Up to and including the line that contains "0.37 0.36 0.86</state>", repeat each line of the data exactly, starting from the first.

(Dataset items)
-*-*-
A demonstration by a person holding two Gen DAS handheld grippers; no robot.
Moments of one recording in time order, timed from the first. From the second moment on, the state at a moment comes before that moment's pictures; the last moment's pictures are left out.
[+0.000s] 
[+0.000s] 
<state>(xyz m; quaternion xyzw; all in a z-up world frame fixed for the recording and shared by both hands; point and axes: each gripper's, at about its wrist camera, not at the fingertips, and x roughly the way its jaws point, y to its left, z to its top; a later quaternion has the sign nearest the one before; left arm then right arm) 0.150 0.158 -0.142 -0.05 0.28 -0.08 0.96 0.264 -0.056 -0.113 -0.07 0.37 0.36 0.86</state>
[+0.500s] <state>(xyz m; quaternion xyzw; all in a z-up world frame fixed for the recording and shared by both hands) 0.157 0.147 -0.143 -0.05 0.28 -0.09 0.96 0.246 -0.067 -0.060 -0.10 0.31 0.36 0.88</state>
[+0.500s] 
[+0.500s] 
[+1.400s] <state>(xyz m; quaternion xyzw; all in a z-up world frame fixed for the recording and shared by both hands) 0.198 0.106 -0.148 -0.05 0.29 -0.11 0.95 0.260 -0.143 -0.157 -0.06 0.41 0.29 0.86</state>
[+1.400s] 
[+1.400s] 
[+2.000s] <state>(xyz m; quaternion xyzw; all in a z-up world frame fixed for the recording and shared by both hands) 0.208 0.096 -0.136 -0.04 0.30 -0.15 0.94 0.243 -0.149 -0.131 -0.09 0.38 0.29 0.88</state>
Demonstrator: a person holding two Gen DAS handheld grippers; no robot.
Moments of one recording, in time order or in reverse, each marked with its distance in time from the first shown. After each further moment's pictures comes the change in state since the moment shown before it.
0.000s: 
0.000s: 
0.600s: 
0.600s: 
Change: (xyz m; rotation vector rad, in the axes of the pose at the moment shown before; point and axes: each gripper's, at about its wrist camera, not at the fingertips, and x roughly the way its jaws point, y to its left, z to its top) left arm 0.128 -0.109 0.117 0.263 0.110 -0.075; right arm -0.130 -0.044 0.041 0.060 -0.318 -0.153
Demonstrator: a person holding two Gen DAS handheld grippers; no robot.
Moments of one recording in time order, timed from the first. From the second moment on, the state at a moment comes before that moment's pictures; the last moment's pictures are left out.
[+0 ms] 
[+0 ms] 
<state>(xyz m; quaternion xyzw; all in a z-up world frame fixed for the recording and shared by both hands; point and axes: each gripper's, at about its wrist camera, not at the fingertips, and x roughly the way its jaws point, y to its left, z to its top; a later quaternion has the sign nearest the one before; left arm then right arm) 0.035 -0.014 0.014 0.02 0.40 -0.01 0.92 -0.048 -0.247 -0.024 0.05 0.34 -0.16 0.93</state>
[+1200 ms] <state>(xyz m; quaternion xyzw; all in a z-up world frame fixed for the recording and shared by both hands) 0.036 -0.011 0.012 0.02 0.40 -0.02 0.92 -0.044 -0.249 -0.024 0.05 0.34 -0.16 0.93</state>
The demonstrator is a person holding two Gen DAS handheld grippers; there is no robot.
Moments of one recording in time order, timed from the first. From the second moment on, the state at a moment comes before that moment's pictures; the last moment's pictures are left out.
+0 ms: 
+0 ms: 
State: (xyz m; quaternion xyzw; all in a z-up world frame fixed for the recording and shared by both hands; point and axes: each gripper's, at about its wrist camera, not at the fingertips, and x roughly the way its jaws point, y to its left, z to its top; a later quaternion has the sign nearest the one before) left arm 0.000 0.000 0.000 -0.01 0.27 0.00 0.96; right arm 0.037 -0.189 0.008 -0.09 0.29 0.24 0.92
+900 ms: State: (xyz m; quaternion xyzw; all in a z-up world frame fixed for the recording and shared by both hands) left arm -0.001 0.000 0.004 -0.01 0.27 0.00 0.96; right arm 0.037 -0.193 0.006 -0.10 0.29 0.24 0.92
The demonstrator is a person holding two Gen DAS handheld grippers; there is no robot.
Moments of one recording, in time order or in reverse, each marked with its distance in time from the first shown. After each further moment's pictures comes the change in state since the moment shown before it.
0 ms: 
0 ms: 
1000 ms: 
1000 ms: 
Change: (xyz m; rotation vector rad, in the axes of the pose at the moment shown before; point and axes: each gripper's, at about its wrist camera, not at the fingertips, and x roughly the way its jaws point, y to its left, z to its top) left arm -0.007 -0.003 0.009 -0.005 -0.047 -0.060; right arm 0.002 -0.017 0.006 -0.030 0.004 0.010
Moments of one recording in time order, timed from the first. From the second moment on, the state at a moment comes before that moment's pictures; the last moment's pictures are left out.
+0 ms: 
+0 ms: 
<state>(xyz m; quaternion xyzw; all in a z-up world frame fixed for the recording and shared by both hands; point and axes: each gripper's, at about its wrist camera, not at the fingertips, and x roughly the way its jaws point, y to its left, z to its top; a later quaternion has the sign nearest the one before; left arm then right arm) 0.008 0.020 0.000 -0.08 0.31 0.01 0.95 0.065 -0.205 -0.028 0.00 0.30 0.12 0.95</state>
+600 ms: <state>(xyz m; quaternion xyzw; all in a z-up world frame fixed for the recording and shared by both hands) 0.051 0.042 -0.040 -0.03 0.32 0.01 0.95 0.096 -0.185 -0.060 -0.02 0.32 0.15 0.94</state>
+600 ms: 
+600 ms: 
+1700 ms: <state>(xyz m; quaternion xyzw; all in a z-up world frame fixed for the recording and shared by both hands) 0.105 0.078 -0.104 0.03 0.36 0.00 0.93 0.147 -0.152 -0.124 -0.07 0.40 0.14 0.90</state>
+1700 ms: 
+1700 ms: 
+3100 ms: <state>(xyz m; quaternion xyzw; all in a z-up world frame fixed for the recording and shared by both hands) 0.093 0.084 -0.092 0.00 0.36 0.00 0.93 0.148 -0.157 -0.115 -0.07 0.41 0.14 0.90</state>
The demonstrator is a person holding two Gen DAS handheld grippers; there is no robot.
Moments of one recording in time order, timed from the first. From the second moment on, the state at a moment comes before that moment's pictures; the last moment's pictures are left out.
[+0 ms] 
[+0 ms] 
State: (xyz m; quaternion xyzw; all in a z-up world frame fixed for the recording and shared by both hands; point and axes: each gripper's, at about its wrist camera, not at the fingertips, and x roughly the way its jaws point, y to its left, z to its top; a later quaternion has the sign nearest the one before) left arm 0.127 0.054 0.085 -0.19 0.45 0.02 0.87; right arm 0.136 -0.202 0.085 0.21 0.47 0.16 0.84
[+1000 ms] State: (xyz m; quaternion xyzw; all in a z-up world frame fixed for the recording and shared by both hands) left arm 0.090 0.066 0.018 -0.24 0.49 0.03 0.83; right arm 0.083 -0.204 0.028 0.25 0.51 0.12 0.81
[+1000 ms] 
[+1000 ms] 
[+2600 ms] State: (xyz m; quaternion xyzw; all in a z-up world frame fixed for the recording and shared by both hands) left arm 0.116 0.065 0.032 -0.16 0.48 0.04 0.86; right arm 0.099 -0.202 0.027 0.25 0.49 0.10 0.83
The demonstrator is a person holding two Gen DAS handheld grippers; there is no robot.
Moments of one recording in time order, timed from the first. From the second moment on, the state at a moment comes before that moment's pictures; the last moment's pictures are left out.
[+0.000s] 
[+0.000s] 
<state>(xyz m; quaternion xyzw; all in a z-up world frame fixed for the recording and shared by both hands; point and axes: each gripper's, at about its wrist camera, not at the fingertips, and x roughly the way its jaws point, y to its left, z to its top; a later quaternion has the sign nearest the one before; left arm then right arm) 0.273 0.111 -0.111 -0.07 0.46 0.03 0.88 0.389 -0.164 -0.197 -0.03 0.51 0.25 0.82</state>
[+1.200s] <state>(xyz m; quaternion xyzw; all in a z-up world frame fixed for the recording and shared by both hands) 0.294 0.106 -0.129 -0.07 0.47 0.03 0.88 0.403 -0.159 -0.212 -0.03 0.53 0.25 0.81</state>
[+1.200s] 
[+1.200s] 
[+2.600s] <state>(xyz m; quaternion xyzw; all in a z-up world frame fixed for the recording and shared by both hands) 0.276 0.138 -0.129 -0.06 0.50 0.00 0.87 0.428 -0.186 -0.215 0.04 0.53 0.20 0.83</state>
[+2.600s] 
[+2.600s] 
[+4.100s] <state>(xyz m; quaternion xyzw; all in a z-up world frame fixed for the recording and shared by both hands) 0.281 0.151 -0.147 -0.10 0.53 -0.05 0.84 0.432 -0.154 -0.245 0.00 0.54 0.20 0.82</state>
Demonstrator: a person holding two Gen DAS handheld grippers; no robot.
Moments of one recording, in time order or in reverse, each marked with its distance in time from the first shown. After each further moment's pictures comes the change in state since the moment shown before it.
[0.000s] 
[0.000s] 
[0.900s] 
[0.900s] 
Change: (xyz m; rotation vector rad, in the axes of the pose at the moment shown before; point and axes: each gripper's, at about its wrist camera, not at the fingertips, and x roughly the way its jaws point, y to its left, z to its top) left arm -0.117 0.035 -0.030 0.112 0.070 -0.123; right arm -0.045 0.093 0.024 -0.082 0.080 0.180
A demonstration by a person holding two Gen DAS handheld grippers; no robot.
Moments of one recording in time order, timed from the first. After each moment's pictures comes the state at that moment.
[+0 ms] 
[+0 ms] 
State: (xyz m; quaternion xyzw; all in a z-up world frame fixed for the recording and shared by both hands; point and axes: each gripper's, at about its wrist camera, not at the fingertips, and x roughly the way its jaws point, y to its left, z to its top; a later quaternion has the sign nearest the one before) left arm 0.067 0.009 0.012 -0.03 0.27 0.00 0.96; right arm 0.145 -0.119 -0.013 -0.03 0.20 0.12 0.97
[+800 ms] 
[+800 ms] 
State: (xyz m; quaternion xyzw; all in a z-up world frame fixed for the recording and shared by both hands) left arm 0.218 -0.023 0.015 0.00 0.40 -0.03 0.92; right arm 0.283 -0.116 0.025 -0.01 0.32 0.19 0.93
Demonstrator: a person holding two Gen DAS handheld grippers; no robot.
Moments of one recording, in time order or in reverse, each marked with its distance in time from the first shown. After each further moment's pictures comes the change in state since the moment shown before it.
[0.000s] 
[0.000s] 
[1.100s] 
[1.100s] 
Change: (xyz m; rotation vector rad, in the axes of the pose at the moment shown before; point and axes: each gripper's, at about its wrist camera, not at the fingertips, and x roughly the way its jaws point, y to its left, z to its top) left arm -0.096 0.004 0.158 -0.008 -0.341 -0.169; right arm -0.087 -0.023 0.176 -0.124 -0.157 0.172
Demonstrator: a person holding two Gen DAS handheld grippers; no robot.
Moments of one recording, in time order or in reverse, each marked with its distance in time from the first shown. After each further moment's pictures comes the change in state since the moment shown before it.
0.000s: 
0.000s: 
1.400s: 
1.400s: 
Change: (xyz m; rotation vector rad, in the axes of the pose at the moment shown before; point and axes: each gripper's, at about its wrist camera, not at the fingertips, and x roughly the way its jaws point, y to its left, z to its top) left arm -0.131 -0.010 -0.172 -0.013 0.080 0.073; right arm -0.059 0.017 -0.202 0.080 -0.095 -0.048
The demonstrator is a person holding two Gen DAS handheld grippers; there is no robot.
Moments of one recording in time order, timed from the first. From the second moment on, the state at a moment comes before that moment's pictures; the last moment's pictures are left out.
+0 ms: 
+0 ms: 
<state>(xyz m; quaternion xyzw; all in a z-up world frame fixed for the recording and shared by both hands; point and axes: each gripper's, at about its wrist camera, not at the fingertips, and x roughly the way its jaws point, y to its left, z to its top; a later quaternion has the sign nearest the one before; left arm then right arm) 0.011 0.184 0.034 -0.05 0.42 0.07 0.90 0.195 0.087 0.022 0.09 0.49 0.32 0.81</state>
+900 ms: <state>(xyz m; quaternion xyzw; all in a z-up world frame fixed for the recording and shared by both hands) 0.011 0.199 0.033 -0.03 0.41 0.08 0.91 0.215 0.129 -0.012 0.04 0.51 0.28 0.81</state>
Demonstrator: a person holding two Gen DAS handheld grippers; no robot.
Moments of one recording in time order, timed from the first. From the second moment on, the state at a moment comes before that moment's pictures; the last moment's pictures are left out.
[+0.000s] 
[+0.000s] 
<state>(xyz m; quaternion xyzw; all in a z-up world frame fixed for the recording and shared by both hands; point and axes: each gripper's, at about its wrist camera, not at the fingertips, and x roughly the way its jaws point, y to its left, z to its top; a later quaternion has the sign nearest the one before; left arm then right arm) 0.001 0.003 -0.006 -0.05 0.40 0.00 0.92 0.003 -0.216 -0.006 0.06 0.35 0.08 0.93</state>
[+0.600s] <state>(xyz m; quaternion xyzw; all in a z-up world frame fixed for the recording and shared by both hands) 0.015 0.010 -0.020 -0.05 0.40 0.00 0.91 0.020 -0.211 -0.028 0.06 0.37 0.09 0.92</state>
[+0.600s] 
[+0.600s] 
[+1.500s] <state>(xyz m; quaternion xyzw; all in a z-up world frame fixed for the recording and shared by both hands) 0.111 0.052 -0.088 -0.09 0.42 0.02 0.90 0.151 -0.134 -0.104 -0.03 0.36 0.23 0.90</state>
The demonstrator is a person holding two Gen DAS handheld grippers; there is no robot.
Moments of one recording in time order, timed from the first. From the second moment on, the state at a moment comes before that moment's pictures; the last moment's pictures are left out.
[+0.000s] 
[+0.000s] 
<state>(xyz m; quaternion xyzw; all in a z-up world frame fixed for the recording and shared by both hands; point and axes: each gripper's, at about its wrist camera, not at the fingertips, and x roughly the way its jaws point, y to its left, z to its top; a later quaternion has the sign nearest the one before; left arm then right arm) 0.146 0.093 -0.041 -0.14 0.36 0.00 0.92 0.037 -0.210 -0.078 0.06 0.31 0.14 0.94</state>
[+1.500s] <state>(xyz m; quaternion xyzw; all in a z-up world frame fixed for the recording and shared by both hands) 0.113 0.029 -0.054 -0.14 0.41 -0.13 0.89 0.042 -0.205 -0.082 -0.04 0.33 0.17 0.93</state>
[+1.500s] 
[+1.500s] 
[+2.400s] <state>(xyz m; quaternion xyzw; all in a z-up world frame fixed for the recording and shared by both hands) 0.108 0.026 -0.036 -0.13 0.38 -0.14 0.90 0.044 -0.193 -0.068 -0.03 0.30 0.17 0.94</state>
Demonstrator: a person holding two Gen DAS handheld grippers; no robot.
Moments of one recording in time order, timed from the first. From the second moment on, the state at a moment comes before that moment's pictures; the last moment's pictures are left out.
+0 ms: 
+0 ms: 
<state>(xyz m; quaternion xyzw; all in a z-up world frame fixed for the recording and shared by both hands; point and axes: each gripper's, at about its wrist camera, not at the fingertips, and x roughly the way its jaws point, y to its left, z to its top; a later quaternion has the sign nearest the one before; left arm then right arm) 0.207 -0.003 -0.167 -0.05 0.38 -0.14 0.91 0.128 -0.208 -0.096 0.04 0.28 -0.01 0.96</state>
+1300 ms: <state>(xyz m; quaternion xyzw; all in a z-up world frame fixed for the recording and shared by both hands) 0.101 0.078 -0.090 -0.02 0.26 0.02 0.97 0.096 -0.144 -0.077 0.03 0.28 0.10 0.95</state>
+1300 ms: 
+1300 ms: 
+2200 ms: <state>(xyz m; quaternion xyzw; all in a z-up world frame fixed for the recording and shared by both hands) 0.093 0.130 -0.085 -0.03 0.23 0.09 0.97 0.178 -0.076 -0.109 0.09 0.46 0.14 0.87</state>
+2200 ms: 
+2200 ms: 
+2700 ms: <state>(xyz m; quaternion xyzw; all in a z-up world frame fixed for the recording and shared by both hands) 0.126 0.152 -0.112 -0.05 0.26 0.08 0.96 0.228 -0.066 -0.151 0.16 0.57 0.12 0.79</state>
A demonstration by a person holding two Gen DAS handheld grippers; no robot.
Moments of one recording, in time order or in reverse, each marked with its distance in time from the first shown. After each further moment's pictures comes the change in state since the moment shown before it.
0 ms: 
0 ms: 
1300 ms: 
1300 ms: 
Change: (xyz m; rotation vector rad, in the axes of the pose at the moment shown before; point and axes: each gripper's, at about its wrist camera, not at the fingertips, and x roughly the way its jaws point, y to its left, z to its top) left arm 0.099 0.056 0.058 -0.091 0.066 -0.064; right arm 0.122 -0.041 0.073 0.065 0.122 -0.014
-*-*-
=== SOLUTION BELOW ===
A demonstration by a person holding two Gen DAS handheld grippers; no robot.
Moments of one recording in time order, timed from the first. From the second moment on, the state at a moment comes before that moment's pictures; the last moment's pictures are left out.
[+0.000s] 
[+0.000s] 
<state>(xyz m; quaternion xyzw; all in a z-up world frame fixed for the recording and shared by both hands; point and axes: each gripper's, at about its wrist camera, not at the fingertips, and x roughly the way its jaws point, y to its left, z to its top; a later quaternion has the sign nearest the one before; left arm then right arm) 0.150 0.158 -0.142 -0.05 0.28 -0.08 0.96 0.264 -0.056 -0.113 -0.07 0.37 0.36 0.86</state>

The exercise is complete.